▸ **What this task involves**: Return the data exactly, without pictures.

Stored items from a collection
*** Begin section ***
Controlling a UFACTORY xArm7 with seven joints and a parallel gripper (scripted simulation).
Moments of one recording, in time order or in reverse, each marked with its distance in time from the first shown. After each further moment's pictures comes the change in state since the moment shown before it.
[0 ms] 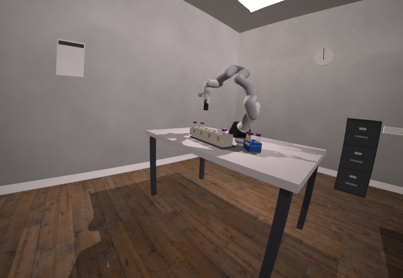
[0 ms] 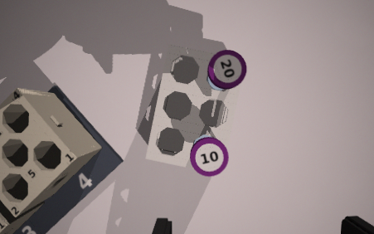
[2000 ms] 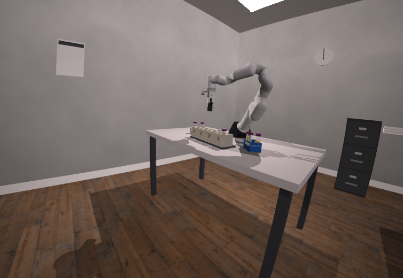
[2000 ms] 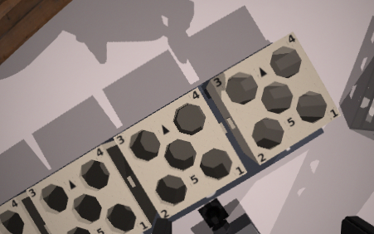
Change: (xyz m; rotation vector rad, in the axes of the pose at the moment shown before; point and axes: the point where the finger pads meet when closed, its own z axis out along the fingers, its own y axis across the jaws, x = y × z) arm -0.068 -0.246 -0.001 0.004 0.002 -0.210
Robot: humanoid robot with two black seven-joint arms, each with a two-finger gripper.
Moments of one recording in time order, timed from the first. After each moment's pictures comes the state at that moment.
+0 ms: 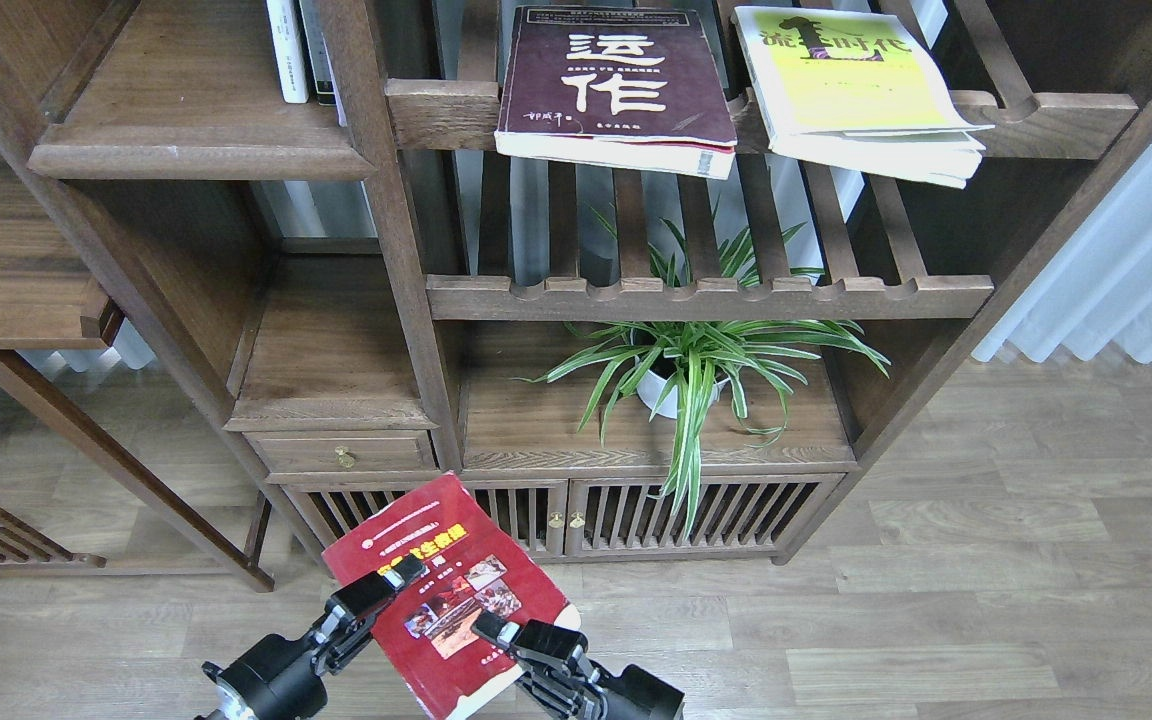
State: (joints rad) left arm -0.06 0.44 -0.46 -1.24 -0.36 -0.49 -0.15; right arm -0.06 0.02 0.68 1.00 0.30 0.58 -0.26
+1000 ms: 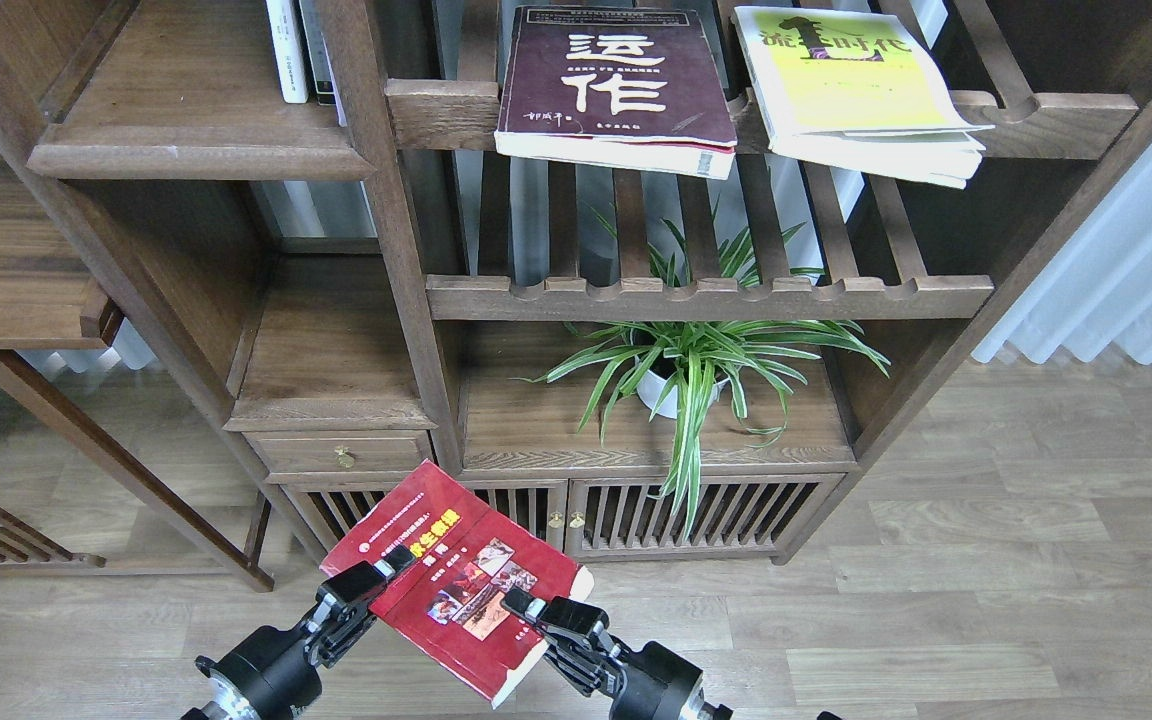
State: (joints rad) left arm -0.07 0.43 -0.48 -1.24 -0.41 -0.49 -0.15; right arm -0.04 0.01 0.68 0.96 0.30 0.58 -0.26
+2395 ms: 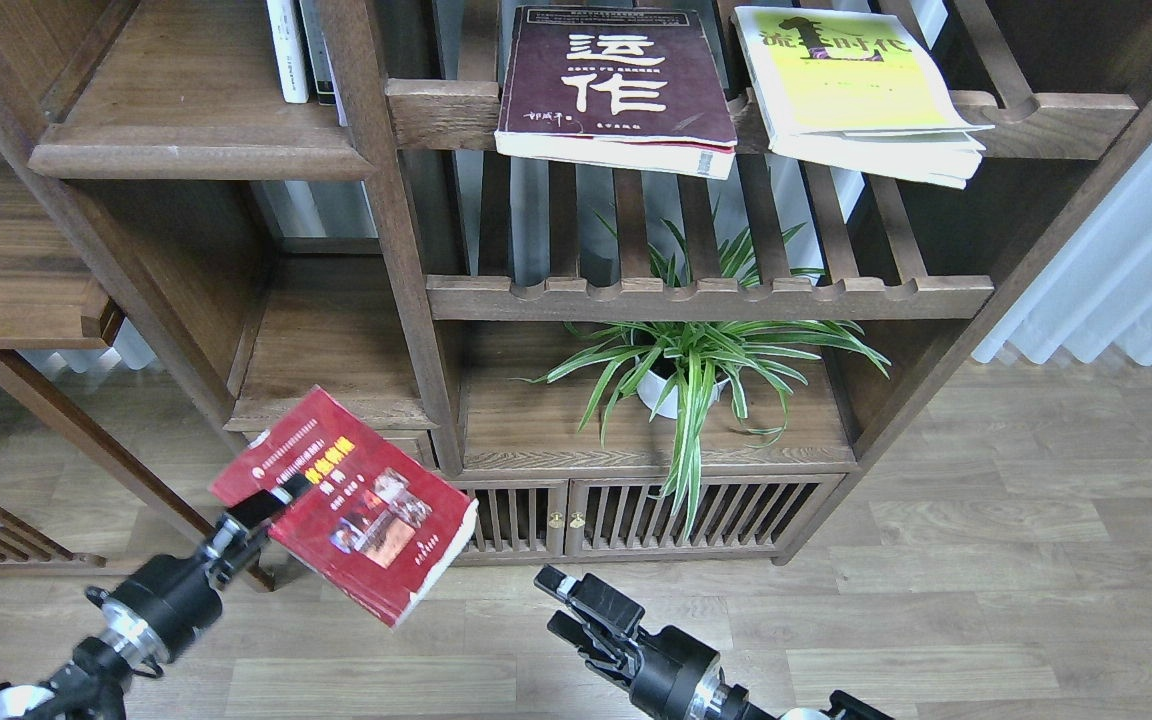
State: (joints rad) left arm -0.08 0.65 -0.85 -1.33 -0.14 -0.49 -0.14; right arm 0.05 0.02 0.80 0.86 0.29 0.58 -0.26
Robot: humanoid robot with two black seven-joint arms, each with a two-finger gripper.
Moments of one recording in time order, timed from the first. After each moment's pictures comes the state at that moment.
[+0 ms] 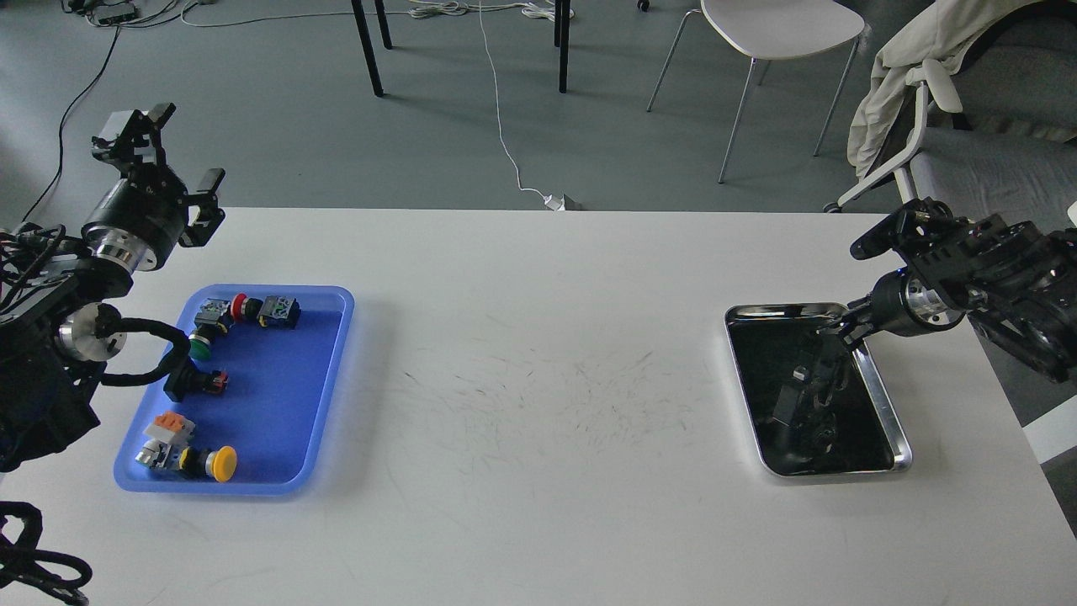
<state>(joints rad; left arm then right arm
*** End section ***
▸ **Solution**:
Controlling a UFACTORY xArm7 with seven joints and a parallel gripper (scripted simulation).
Moments of one recording, in time order or in reverse, each marked with its distance in time from the first shown. After each further moment's pictures comes the change in state since the moment shown before it.
[0 ms] 
[0 ms] 
[2000 ms] 
[2000 ms] 
Change: (xyz m; rotation vector rad, in the axes of the pose at the moment shown before; point and axes: the point where the finger pads meet when closed, its own z axis out along the fingers, its own y axis across the jaws, x = y × z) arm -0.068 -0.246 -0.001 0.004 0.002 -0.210
Robot: humanoid robot with two black seven-joint arms, each with a two-finger gripper.
Moments of one recording in time order, timed from the first. After each moment's pictures comes the state at that moment.
+0 ms: 
State: (joints rad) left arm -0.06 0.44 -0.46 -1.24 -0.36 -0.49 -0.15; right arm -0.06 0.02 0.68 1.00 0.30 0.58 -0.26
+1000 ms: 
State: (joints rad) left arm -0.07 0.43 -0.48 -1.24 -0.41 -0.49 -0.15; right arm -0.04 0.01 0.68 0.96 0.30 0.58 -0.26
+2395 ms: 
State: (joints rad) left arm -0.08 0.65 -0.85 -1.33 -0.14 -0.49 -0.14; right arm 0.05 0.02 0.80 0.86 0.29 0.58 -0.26
Robot: humanoid robot with two black seven-joint arms, each with a two-finger gripper.
Moments of one recording in time order, timed from the first. After each moment's pictures comes the state at that moment.
[+0 ms] 
<state>(joints rad; left arm then right arm

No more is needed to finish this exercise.